By all respects, she succeeded. The complaints with Multiverse of Madness have never been about Olsen. They’ve been about Wanda; how the character was handled. Wanda’s storyline in either project would have been fine on its own, but together they highlighted a glaring issue, the tapeworm eating Marvel from the inside out, if you will. 

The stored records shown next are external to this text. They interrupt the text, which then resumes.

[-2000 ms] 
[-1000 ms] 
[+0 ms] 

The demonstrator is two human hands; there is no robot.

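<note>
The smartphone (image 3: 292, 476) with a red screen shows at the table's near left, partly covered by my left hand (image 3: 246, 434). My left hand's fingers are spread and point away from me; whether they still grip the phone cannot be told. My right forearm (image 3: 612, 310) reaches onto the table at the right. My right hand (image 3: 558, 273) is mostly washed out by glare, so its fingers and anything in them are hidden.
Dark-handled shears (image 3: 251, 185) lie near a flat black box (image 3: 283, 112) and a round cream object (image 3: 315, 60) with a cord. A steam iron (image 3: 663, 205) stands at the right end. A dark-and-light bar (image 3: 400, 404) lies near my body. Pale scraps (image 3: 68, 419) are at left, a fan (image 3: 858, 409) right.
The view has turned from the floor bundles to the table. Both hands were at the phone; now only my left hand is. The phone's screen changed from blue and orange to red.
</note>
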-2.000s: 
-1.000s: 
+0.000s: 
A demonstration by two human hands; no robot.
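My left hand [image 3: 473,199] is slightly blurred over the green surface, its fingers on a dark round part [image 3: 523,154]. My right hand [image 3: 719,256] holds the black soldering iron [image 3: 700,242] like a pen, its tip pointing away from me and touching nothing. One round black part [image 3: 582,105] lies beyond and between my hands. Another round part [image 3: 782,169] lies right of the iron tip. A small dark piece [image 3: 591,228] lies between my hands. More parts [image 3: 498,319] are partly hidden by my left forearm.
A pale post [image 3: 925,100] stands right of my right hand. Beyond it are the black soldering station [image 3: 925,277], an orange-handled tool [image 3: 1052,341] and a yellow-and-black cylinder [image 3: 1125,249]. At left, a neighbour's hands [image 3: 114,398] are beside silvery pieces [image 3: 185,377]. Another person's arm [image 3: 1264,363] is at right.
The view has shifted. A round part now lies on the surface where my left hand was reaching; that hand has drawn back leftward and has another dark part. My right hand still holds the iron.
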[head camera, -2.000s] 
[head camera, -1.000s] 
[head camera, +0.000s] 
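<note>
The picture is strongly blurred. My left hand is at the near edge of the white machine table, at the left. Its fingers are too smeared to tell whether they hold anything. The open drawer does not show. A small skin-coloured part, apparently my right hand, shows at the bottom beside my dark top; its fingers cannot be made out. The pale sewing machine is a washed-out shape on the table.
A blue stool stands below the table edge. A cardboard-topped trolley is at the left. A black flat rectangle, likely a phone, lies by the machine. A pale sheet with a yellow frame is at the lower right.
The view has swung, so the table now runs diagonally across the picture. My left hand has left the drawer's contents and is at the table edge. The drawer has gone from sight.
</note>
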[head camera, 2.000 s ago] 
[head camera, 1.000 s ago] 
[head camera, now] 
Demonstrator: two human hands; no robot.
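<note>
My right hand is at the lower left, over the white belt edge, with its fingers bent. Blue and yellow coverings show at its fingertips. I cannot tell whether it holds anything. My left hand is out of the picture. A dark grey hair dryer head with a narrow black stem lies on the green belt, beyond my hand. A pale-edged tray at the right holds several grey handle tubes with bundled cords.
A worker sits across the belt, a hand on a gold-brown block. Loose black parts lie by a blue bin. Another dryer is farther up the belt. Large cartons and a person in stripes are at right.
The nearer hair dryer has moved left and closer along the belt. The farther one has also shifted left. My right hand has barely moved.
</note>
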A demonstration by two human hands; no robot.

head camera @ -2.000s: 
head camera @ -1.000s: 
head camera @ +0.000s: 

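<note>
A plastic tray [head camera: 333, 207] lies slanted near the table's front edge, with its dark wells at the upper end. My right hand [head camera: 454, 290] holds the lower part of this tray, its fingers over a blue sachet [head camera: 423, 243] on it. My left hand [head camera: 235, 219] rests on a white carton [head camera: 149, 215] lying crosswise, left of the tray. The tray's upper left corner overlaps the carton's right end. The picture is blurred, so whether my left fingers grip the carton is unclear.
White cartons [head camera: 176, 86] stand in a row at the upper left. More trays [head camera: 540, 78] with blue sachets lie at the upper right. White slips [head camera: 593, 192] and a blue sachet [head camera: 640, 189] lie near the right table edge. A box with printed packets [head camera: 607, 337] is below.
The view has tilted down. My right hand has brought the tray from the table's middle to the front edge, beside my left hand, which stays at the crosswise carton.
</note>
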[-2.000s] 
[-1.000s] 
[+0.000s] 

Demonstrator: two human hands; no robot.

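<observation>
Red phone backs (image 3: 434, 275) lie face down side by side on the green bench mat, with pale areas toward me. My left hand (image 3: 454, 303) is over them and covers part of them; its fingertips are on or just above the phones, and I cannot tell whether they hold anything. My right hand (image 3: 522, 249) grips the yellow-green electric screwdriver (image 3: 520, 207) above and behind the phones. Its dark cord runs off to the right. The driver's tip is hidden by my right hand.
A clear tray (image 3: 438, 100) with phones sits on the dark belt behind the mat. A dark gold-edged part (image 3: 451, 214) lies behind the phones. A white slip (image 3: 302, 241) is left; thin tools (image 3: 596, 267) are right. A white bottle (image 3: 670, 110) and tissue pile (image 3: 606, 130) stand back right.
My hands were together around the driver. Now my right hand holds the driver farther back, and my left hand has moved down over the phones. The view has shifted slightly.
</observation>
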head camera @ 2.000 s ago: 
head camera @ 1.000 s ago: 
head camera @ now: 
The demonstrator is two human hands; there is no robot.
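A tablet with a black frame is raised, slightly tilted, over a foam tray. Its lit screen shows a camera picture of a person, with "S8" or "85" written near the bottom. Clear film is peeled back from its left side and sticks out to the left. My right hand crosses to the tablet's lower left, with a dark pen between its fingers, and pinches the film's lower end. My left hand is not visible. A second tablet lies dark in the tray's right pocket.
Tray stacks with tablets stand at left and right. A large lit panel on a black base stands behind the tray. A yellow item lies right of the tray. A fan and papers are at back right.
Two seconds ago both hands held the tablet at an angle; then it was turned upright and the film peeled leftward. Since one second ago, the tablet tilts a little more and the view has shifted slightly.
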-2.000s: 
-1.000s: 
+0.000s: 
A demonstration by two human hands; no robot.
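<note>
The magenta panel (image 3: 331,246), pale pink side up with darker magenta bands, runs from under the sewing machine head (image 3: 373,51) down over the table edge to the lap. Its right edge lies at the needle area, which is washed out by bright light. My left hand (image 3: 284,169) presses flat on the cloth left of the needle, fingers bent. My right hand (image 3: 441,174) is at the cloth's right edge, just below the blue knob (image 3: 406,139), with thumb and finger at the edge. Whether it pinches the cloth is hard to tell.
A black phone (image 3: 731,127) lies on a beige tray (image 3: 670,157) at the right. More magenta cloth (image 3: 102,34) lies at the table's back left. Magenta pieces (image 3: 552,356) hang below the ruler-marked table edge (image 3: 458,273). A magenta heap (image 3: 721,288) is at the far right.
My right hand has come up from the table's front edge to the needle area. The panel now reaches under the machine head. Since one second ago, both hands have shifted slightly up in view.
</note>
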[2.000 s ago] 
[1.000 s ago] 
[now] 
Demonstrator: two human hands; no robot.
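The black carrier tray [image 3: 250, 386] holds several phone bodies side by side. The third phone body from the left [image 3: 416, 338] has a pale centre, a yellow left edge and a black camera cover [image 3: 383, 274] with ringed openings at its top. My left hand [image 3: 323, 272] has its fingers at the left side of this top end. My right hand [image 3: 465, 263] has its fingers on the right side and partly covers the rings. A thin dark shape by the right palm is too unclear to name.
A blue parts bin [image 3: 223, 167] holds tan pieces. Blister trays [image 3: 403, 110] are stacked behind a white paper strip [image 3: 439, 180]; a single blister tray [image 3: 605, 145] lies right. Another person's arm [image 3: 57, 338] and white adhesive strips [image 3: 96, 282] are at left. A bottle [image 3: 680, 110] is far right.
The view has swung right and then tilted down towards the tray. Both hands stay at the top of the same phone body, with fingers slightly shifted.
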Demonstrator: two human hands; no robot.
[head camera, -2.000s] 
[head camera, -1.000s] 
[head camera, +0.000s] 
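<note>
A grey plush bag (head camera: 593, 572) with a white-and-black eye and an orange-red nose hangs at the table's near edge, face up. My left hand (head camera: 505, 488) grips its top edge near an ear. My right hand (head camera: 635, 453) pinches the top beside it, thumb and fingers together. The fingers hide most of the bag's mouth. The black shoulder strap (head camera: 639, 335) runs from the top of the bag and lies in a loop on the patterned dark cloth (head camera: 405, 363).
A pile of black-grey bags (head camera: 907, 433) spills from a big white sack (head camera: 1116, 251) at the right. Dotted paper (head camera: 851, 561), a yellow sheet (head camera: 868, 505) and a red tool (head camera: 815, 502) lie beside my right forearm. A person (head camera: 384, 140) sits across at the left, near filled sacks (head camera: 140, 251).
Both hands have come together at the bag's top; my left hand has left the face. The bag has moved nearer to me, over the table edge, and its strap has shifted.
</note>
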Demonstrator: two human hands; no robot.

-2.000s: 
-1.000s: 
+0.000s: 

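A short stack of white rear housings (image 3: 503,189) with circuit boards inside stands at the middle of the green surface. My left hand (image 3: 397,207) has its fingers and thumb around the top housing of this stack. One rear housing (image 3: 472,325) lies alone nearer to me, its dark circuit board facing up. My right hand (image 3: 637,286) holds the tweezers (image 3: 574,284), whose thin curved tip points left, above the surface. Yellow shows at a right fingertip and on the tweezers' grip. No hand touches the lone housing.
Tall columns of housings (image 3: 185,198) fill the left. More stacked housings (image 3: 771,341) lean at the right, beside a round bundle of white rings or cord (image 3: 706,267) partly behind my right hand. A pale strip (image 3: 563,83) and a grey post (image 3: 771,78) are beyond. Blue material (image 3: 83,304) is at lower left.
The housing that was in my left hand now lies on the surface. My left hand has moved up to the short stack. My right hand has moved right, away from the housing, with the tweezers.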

That issue, plain and simple, is communication. This new saga of characters and storylines within Phases Four and Five have largely ping-ponged all over the multiverse without landing on a specific target. We’re just now beginning to close in on that target thanks to Kang and Ant-Man and the Wasp: Quantumania, but even then, you have the whole Jonathan Majors debacle and its impact on the health of the studio. (That’s a whole other issue, one that doesn’t even factor in the company’s failing VFX, which, when you get down to it, just might explain the bigger, broader issue at hand).

As of now, there’s no word yet on how or when Wanda will return to the MCU (although we have an idea), but one thing is certain: It’s going to take a lot of finagling (and communicating) to fix the mess that Multiverse of Madness started.